■ WHAT IS NEEDED ■
If a line of the records contains the word "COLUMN", list it.

(Dataset excerpts)
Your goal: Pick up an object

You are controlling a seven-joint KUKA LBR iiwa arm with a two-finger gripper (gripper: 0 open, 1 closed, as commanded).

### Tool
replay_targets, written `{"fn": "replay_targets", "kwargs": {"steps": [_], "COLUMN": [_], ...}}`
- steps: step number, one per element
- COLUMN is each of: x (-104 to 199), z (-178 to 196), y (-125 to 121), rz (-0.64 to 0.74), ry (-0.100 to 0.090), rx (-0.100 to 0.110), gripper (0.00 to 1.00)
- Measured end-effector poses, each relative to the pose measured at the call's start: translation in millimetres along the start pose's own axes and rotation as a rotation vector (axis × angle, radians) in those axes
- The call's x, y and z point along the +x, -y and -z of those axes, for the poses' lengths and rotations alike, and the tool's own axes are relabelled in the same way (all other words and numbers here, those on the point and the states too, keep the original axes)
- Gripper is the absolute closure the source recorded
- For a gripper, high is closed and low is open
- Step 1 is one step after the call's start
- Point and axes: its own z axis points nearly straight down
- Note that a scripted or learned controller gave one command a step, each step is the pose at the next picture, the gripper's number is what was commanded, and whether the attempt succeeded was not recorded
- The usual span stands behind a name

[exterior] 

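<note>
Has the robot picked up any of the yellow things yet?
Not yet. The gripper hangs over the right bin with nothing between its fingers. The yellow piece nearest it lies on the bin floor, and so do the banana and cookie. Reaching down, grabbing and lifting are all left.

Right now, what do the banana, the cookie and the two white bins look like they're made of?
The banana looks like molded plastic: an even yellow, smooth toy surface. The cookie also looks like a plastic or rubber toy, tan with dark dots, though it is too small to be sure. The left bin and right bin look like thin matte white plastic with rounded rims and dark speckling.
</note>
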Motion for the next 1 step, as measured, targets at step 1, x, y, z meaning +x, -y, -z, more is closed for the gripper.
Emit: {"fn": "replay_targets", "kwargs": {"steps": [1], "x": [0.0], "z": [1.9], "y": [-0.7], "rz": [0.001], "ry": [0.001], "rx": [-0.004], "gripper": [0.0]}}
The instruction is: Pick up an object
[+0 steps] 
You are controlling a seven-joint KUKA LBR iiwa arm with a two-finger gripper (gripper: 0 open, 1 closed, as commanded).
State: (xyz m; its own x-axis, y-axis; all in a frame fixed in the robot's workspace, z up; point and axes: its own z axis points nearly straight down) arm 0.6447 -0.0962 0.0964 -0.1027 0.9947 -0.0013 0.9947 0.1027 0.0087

■ TASK ANSWER ■
replay_targets, written `{"fn": "replay_targets", "kwargs": {"steps": [_], "COLUMN": [_], ...}}`
- COLUMN is each of: x (-104 to 199), z (-178 to 196), y (-125 to 121), rz (-0.64 to 0.74), ry (-0.100 to 0.090), rx (-0.100 to 0.110), gripper (0.00 to 1.00)

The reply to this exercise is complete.